Task directions: Restate word for word the lines of the entries below, starting with the line that holds "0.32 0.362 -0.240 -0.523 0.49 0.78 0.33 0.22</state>" and ending with the line that holds "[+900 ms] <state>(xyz", and no others.

Saved data entries
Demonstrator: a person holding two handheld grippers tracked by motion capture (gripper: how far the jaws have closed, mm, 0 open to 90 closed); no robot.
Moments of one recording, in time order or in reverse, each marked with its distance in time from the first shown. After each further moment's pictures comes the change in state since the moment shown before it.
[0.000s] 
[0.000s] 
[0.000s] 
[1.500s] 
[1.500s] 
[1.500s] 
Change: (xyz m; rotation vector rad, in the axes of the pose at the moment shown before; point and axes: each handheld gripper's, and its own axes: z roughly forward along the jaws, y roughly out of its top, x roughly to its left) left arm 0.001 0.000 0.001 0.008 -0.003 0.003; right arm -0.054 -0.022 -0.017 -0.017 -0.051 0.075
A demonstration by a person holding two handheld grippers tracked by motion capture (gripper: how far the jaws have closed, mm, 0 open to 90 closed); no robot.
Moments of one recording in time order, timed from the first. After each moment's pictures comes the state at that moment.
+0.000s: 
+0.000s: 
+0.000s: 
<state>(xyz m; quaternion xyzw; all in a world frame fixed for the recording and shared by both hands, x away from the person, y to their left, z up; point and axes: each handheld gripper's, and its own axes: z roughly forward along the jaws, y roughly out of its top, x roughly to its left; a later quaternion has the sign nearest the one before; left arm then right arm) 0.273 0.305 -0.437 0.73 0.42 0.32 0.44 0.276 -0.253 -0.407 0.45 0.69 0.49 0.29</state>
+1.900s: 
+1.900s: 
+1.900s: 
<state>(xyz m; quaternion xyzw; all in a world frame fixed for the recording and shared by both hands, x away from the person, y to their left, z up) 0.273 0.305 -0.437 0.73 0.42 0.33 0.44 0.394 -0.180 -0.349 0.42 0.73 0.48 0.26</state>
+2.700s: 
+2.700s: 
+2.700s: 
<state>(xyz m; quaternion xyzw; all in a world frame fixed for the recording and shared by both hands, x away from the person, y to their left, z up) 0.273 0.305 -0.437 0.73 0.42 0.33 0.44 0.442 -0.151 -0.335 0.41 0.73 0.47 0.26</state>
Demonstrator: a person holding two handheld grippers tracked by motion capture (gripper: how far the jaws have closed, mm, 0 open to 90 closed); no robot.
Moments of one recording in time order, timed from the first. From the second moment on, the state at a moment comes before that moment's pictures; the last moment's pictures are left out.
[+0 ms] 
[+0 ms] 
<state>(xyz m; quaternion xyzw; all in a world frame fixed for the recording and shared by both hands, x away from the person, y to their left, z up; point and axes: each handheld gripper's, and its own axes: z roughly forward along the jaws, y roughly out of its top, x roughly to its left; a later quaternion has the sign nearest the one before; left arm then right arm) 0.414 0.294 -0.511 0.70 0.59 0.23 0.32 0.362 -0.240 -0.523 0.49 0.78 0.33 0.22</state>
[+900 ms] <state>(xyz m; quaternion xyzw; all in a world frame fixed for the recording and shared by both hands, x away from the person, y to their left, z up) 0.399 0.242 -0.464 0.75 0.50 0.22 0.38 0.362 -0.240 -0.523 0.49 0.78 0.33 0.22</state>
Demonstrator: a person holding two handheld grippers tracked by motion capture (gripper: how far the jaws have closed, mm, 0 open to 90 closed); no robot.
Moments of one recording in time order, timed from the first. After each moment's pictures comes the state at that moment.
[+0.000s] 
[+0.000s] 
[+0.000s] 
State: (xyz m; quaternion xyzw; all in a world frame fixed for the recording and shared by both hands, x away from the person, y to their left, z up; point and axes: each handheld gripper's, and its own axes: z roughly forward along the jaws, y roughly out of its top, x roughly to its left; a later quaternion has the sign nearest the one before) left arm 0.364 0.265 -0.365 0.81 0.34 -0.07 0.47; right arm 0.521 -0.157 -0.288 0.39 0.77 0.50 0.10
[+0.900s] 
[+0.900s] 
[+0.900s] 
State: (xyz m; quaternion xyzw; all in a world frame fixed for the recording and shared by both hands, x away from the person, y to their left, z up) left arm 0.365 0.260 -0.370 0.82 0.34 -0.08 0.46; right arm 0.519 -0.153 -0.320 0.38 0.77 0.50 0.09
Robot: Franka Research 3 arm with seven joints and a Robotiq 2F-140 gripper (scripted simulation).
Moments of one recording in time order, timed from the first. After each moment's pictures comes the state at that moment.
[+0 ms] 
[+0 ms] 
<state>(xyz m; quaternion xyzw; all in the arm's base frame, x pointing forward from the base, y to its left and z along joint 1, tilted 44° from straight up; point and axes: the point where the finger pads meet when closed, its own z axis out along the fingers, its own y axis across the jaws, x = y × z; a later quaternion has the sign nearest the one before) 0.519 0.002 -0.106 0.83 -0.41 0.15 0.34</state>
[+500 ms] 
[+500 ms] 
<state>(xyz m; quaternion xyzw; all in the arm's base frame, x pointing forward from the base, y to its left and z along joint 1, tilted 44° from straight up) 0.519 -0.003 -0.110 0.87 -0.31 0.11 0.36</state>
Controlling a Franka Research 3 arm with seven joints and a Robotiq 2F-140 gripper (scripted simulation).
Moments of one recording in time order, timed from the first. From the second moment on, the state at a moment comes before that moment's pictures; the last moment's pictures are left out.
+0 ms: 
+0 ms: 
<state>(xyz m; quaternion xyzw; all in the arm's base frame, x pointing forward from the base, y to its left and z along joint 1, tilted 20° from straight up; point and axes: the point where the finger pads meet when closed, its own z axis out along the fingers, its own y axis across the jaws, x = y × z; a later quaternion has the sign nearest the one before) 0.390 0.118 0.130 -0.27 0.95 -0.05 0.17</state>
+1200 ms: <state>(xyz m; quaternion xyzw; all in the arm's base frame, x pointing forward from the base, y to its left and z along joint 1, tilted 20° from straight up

Worked solution:
<state>(xyz m; quaternion xyzw; all in a world frame fixed for the recording and shared by both hands, x away from the person, y to their left, z up; point and axes: each handheld gripper's, and its own axes: z roughly forward along the jaws, y roughly out of its top, x roughly to its left; a later quaternion has the sign nearest the one before; left arm then right arm) 0.414 0.294 -0.511 0.70 0.59 0.23 0.32 0.362 -0.240 -0.523 0.49 0.78 0.33 0.22</state>
[+900 ms] <state>(xyz m; quaternion xyzw; all in a world frame fixed for the recording and shared by both hands, x away from the person, y to their left, z up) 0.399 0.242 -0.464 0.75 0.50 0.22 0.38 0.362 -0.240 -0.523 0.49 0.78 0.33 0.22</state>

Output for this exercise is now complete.